**REQUIRED WORK**
In the data below, find every line with the word "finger" and copy it out.

(Records from a collection)
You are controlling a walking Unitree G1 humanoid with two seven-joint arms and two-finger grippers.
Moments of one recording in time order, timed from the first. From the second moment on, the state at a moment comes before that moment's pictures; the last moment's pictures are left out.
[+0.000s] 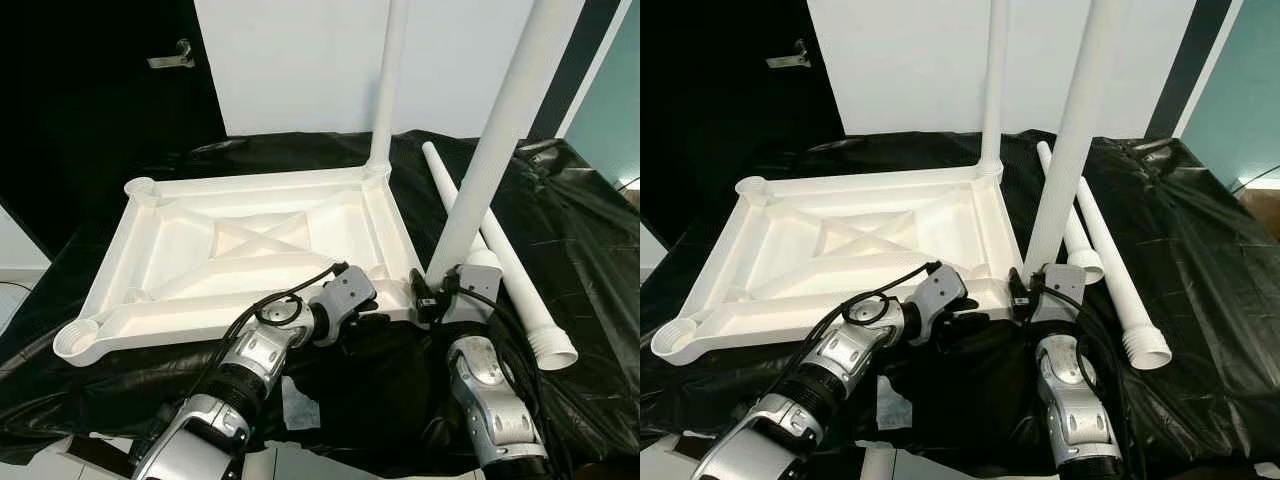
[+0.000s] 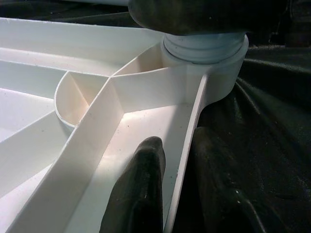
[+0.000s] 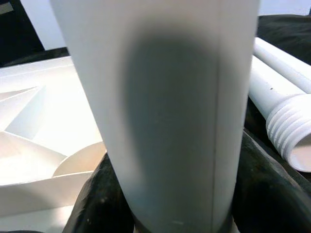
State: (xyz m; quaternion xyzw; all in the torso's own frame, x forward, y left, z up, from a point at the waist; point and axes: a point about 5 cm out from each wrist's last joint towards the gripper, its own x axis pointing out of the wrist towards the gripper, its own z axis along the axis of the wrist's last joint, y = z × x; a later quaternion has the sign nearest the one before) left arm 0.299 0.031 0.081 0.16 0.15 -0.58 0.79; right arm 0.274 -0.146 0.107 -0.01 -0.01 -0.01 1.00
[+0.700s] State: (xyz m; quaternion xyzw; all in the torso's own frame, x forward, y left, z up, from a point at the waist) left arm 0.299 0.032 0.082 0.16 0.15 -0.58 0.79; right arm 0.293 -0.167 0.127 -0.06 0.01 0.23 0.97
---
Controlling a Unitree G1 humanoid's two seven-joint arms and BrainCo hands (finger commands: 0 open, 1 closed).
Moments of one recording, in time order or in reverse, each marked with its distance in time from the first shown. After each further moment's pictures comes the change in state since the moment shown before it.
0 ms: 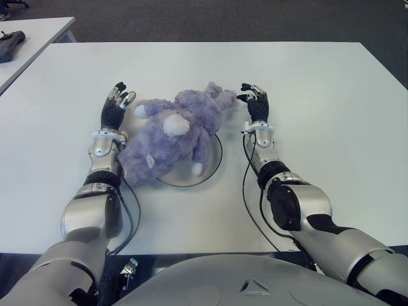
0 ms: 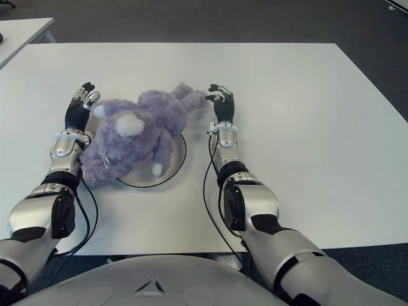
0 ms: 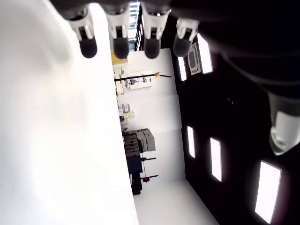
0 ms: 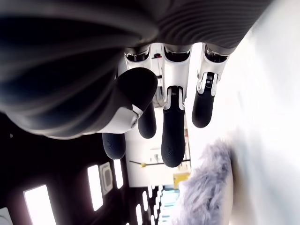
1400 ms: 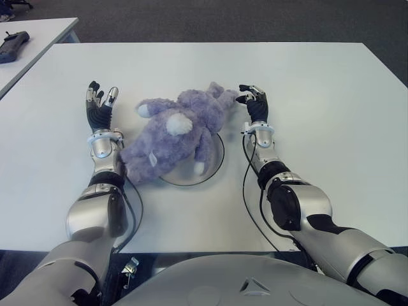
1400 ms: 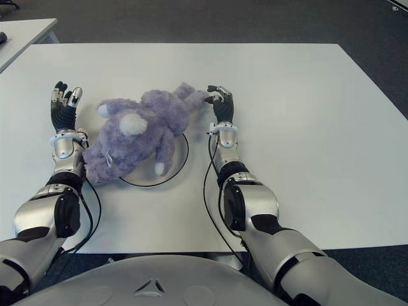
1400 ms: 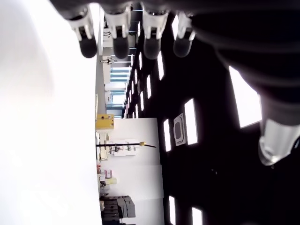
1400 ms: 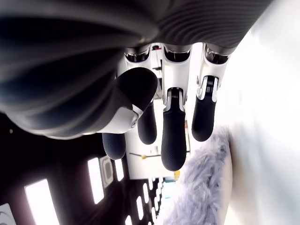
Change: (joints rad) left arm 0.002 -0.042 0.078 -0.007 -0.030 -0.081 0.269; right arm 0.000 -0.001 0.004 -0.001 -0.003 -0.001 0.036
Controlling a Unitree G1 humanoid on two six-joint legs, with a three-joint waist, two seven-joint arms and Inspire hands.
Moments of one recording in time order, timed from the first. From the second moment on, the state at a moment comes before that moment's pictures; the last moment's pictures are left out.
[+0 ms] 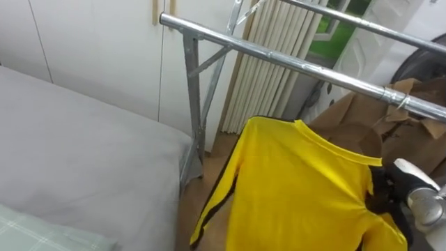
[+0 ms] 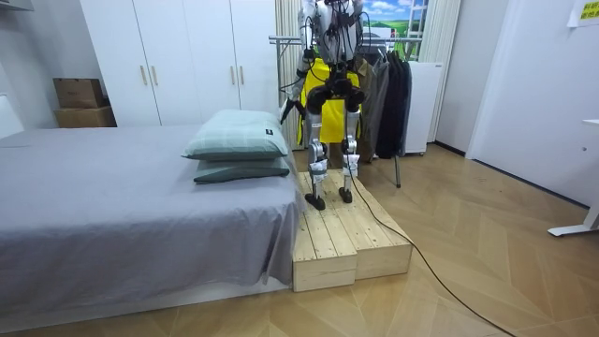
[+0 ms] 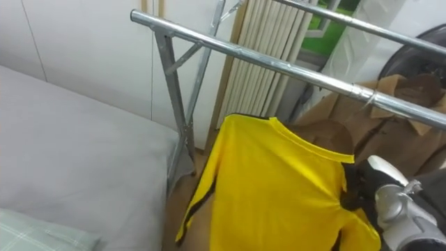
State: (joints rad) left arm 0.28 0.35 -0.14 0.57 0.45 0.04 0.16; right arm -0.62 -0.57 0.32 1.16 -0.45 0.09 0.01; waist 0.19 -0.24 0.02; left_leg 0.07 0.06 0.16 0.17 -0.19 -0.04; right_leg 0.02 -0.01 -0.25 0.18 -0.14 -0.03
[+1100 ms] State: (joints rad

**YOUR RESPONSE**
You are controlling a walking Unitree G1 humanoid with two seven-joint arms and two-finger grippers.
Controlling a Unitree G1 humanoid's two seven-joint arms and BrainCo hands (finger commands: 0 open, 1 closed).

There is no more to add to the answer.